Further research focused on determining the distribution of Colletotrichum species is needed for implementation of specific management strategies based on fungicide applications in each avocado production region, because variation in sensitivity can occur as well as the emergence of fungicide-resistant isolates [52,53]. Furthermore, the emergence of more aggressive species of Colletotrichum highlights the need for regular surveys, particularly when taking into account the fact that most commercial groves are cv. “Hass” monocultures, the effects of climate change, and the adaptation of pathogens to new varieties and ecological niches.

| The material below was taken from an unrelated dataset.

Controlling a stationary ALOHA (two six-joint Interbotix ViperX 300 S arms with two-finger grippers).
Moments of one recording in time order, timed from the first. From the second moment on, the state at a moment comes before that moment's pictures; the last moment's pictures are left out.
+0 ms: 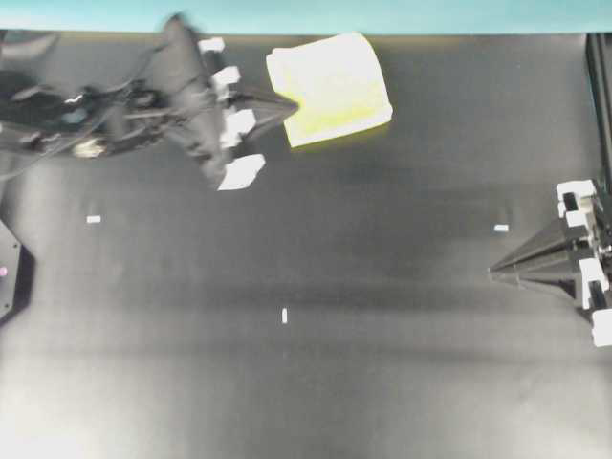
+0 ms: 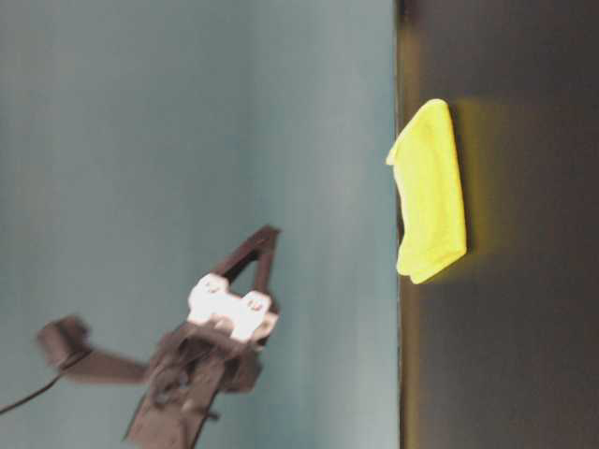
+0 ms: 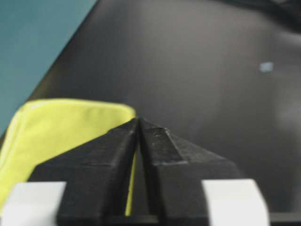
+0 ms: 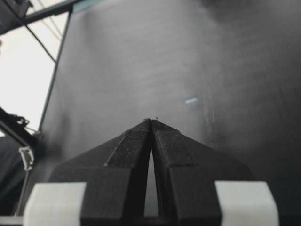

In conclusion, the present results obtained by molecular and morphological techniques as well as pathogenicity tests suggest that C. fructicola is the causal agent of anthracnose and soft rot in avocado fruits cv. “Hass” in the central part of Mexico. This finding is very important because the state of Hidalgo is close to Michoacan, the main avocado-producing state in Mexico, and thus C. fructicola could spread into areas where only C. gloesporioides, C. acutatum, and C. boninense have been reported to date (Figure 5). Moreover, this species should be included in sensitivity to fungicides tests aimed at maintaining the high quality of avocado fruits, which is essential for the exportation trade.

Figure 5.

Distribution of the Colletotrichum species complex in the main avocado-producing areas in Mexico. Image created by the authors. Map source: INEGI, Mapa Digital de México.